* _Your task_:
A verbatim reproduction of the lines below, from the line containing "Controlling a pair" through the line containing "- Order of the", both ends included, is the whole required output.

* _Supplied records_:

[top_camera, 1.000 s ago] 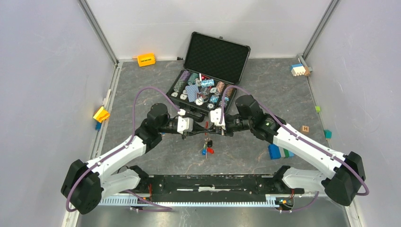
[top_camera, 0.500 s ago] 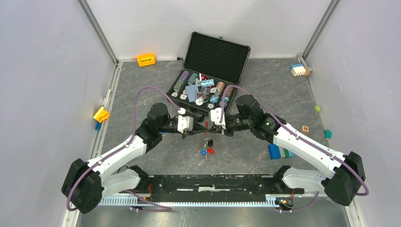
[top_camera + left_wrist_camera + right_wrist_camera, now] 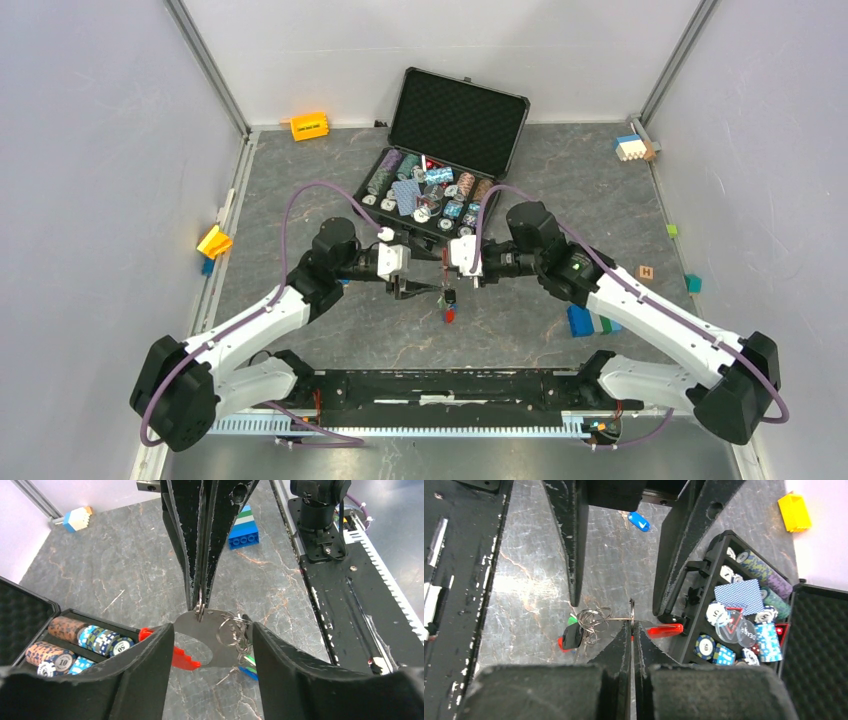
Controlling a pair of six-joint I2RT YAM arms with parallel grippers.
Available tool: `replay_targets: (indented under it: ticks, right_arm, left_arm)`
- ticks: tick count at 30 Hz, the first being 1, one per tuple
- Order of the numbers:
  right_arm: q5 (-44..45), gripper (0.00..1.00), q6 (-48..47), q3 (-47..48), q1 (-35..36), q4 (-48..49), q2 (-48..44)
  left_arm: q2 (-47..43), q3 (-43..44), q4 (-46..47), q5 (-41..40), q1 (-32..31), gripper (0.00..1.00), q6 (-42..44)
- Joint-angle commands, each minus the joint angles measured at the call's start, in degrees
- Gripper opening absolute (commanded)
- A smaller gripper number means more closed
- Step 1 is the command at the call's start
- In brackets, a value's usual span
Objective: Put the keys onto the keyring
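My right gripper (image 3: 453,272) (image 3: 631,625) is shut on the thin metal keyring (image 3: 631,611), held above the table. The ring's red fob (image 3: 665,630) (image 3: 181,658) sticks out toward the case. A bunch of small rings and keys (image 3: 580,628) (image 3: 239,639) (image 3: 449,303) hangs from the ring, with black, red, green and blue caps showing. My left gripper (image 3: 410,290) (image 3: 211,630) is open, its fingers (image 3: 150,660) either side of the ring and fob without touching them. A loose blue-capped key (image 3: 639,521) lies on the table beyond the left gripper.
An open black case (image 3: 432,195) of poker chips and cards stands just behind both grippers. Blue and green bricks (image 3: 588,320) (image 3: 244,532) lie to the right. A lettered cube (image 3: 645,272), an orange block (image 3: 309,126) and a yellow piece (image 3: 213,242) lie further out.
My left gripper has opened and drawn back slightly to the left. The ring and key bunch now hang from the right gripper alone, shifted a little to the right.
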Motion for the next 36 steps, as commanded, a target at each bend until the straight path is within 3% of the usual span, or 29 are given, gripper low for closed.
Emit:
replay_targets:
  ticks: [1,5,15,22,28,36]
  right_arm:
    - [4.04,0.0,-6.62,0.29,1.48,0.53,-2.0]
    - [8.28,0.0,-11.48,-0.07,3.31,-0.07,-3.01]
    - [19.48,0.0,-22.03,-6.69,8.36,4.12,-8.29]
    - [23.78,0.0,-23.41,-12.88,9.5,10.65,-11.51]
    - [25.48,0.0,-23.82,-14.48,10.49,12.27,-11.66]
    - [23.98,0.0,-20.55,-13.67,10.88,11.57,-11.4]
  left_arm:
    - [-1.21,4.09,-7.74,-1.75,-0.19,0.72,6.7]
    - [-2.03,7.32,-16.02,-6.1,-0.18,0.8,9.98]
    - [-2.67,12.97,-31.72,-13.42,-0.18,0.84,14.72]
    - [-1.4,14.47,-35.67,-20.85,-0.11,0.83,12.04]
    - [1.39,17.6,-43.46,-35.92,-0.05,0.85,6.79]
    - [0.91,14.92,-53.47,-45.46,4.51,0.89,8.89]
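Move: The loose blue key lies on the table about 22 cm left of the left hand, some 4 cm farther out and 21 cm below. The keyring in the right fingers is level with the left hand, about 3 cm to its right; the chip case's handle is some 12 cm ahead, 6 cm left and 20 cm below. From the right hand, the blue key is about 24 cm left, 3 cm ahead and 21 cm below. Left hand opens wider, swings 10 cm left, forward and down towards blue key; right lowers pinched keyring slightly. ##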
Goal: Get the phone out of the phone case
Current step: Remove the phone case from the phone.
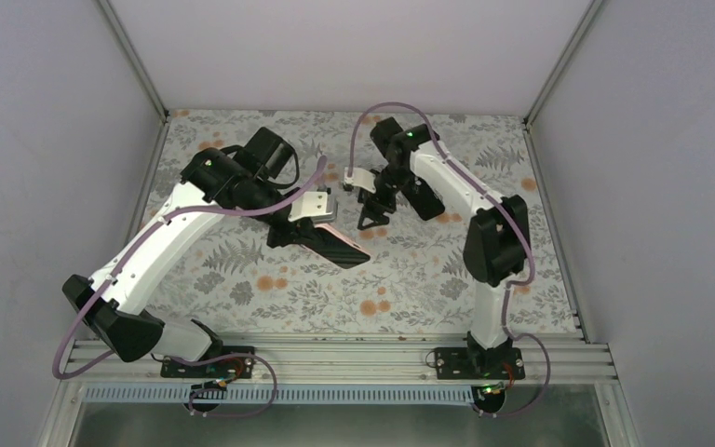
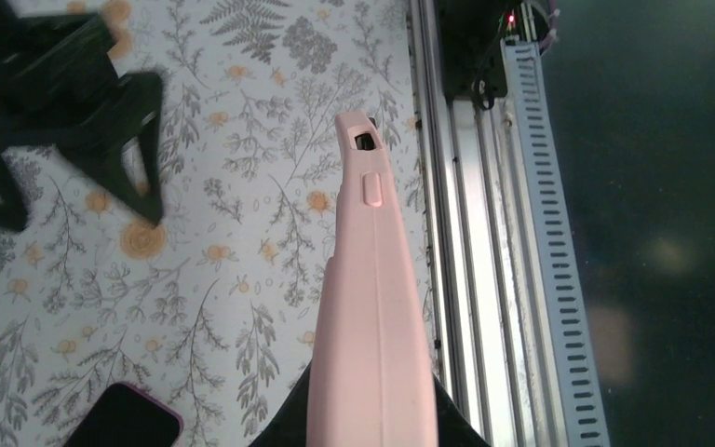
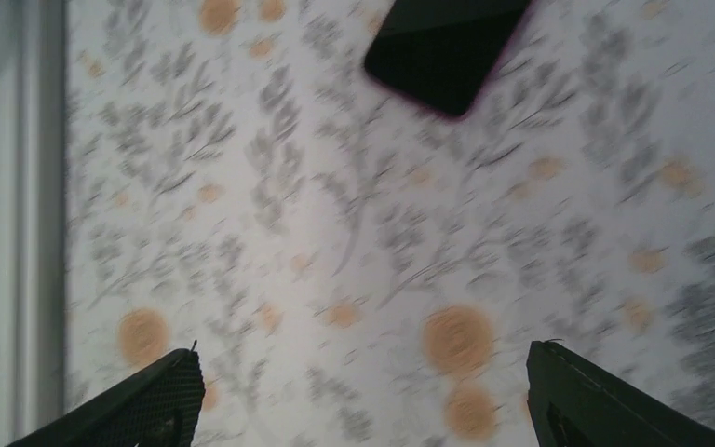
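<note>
My left gripper is shut on the pink phone case and holds it edge-on above the table. In the left wrist view the case runs up from between my dark fingers, with a button and a cut-out near its far end. The black phone, with a thin magenta rim, lies flat on the floral table just beside and below the case. It also shows in the left wrist view and the right wrist view. My right gripper is open and empty above the table, right of the phone.
The floral table cover spans the workspace. The aluminium rail with the arm bases runs along the near edge. White walls enclose the back and sides.
</note>
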Robot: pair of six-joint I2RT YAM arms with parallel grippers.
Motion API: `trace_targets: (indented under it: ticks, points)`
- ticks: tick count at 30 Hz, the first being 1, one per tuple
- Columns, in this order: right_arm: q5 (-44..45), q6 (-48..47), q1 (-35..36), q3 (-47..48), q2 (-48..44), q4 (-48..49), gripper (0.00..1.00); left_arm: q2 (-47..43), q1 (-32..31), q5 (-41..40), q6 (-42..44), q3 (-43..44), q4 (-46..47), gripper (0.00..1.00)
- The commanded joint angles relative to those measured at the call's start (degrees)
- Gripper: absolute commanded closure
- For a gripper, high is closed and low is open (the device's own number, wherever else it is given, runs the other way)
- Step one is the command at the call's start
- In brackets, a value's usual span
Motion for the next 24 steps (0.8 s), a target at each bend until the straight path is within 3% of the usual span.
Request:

* _Response area_:
Controlling a pair of six-joint I2RT YAM arms with parallel grippers.
Available tool: `replay_targets: (indented under it: ticks, right_arm, left_arm)`
- ticks: tick count at 30 Hz, the first being 1, one per tuple
- Order of the numbers:

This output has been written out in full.